WHAT NEEDS TO BE DONE
A word-for-word copy of the entries, with the images left out, is what you should write.

MATERIAL TO PROCESS
****

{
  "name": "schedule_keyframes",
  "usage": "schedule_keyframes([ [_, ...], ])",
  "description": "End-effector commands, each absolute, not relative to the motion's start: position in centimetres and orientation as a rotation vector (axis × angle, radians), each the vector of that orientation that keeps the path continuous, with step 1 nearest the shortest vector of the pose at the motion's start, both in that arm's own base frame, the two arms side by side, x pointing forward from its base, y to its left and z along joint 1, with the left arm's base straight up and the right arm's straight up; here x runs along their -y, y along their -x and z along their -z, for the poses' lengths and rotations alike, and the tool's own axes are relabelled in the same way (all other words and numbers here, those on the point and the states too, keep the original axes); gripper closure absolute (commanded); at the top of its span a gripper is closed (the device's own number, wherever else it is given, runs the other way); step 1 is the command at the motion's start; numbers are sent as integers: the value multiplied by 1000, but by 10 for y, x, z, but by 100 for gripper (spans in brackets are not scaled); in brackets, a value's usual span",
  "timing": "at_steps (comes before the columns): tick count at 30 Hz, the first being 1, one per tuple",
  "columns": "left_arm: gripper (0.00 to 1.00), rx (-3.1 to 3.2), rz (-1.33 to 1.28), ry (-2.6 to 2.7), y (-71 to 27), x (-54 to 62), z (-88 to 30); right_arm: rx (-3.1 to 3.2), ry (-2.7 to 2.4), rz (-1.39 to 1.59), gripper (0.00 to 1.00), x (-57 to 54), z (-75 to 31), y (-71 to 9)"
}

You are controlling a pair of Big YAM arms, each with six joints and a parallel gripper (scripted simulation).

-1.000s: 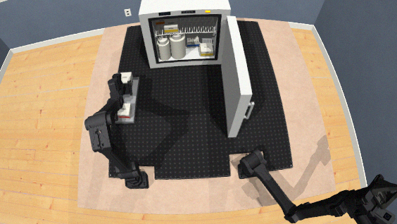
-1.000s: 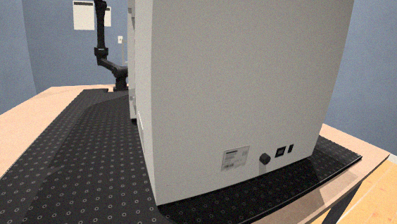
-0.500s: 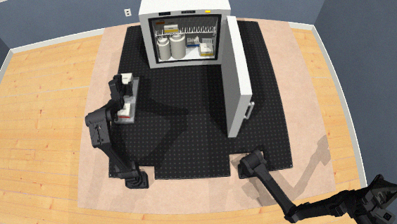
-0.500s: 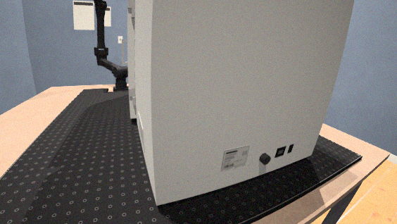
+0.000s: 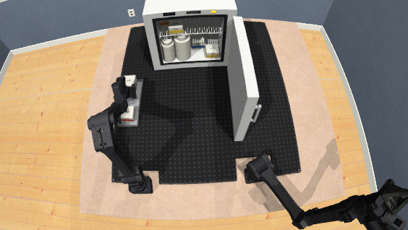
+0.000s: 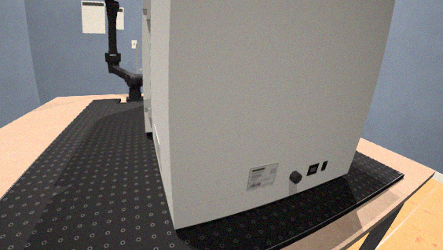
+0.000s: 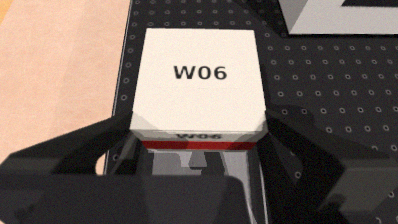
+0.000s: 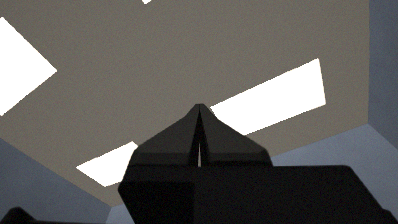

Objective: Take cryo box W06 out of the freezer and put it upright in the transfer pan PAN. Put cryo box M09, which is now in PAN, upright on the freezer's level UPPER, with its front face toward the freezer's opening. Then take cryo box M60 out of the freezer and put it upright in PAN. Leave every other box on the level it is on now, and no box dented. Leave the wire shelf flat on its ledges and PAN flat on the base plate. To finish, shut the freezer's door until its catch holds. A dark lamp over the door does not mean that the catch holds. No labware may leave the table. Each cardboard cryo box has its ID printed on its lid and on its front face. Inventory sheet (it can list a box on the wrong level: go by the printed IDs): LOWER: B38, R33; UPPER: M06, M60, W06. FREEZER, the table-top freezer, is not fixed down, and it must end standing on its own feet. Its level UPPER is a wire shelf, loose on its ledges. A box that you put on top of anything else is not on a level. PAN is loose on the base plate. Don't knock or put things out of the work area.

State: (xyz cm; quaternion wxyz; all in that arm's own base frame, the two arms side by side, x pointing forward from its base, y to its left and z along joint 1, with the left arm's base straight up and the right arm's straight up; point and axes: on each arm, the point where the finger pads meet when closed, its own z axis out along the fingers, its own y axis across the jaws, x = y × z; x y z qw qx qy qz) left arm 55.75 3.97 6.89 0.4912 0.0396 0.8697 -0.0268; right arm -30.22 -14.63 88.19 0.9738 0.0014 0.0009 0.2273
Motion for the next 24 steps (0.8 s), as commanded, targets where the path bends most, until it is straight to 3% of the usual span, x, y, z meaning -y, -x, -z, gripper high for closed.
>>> schedule_keyframes([
  [1,23,-2035,47,-125,-572,-41,-96,-31,7,-448,100,139,-885,289],
  [24,23,-2040,50,-129,-578,-38,-86,-31,7,-448,100,139,-885,289],
])
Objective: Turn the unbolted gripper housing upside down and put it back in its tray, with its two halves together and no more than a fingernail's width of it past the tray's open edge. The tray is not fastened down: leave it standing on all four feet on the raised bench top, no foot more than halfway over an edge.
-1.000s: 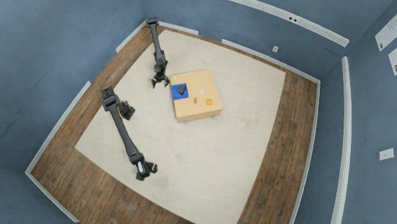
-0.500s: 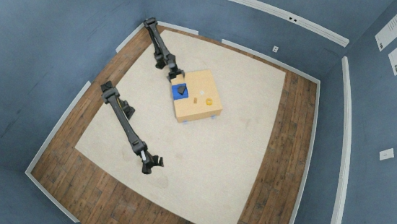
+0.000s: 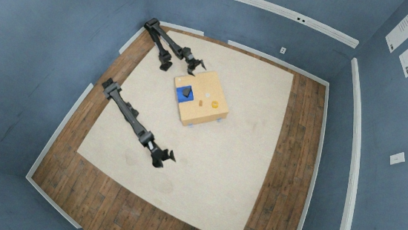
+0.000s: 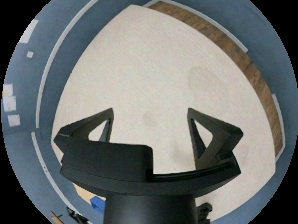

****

RESPONSE BELOW
{
  "name": "schedule_keyframes",
  "usage": "schedule_keyframes([ [_, ...], ])",
  "description": "End-effector commands, each absolute, not relative to the motion's start: position in centimetres and orientation as a rotation vector (axis × angle, radians), each the vector of that orientation that keeps the path continuous, with step 1 nearest the shortest vector of the pose at the motion's start, both in that arm's own base frame, the two arms side by side, x pointing forward from its base, y to its left and z along joint 1, with the left arm's base straight up and the right arm's straight up; here x runs along their -y, y along their -x and z along their -z, for the poses' lengths and rotations alike, and the tool's own axes are relabelled in the same way (all other words and numbers here, those on the point and the states too, keep the original axes); gripper closure absolute (commanded); at the top of its span a gripper is closed (the device's own number, wherever else it is given, runs the other way); step 1 is the command at the motion's start; numbers are sent as integers: the value multiplied by 1000, but by 10 for y, x, z, but by 100 for gripper (spans in brackets are not scaled); in brackets, a value's usual span",
  "timing": "at_steps (comes before the columns): tick count at 30 Hz, the first being 1, one per tuple",
  "columns": "left_arm: gripper (0.00 to 1.00), rx (-3.1 to 3.2), rz (-1.33 to 1.28), ry (-2.6 to 2.7), y (-71 to 27), x (-54 to 62), z (-88 to 30); right_arm: rx (-3.1 to 3.2), ry (-2.7 to 2.4), rz (-1.39 to 1.59), gripper (0.00 to 1.00), x (-57 to 54), z (-75 to 31), y (-71 to 9)"
}

You are controlling a pair of Big YAM arms, each with six joints and a parallel gripper (scripted simulation).

-1.000s: 
-1.000s: 
-0.500s: 
-0.500s: 
+0.000s: 
+0.000s: 
+0.000s: 
+0.000s: 

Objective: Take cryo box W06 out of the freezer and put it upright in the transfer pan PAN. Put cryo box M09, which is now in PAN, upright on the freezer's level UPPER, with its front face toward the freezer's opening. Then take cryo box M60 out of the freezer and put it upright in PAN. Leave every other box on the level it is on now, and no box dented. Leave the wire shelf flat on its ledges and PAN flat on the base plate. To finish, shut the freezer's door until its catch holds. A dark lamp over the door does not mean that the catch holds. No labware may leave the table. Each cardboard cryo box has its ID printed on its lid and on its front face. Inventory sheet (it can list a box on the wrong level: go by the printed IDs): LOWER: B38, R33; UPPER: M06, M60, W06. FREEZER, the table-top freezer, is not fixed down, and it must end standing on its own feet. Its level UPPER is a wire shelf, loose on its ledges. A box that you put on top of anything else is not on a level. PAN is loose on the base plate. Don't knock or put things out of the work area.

State: (xyz cm; quaternion wxyz; all in that arm's own base frame, the two arms side by side, x pointing forward from its base, y to its left and z along joint 1, with the left arm's base straight up and the right arm's straight up; point and axes: on each arm, the point where the finger pads meet when closed, its own z axis out along the fingers, its own y axis across the jaws, x = y × z; x y z qw qx qy qz) left arm 55.75 3.97 6.89 0.4912 0.0396 0.8697 -0.0268; right arm -30.22 -14.63 88.19 0.9738 0.0014 0.0009 0.2273
Motion for the next 24 steps (0.8 s), as commanded, targets where the path bends most, until it is straight to 3% of the usual span, x, y, z meaning -y, -x, -z, gripper high for closed.
>>> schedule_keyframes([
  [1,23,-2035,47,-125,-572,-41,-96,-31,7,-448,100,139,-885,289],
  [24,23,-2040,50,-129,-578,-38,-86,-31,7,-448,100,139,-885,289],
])
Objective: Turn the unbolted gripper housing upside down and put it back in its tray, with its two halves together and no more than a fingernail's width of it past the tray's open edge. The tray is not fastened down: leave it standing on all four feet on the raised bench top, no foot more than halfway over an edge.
-1.000s: 
-0.500s: 
+0.000s: 
+0.000s: 

Nothing further is needed for the exercise.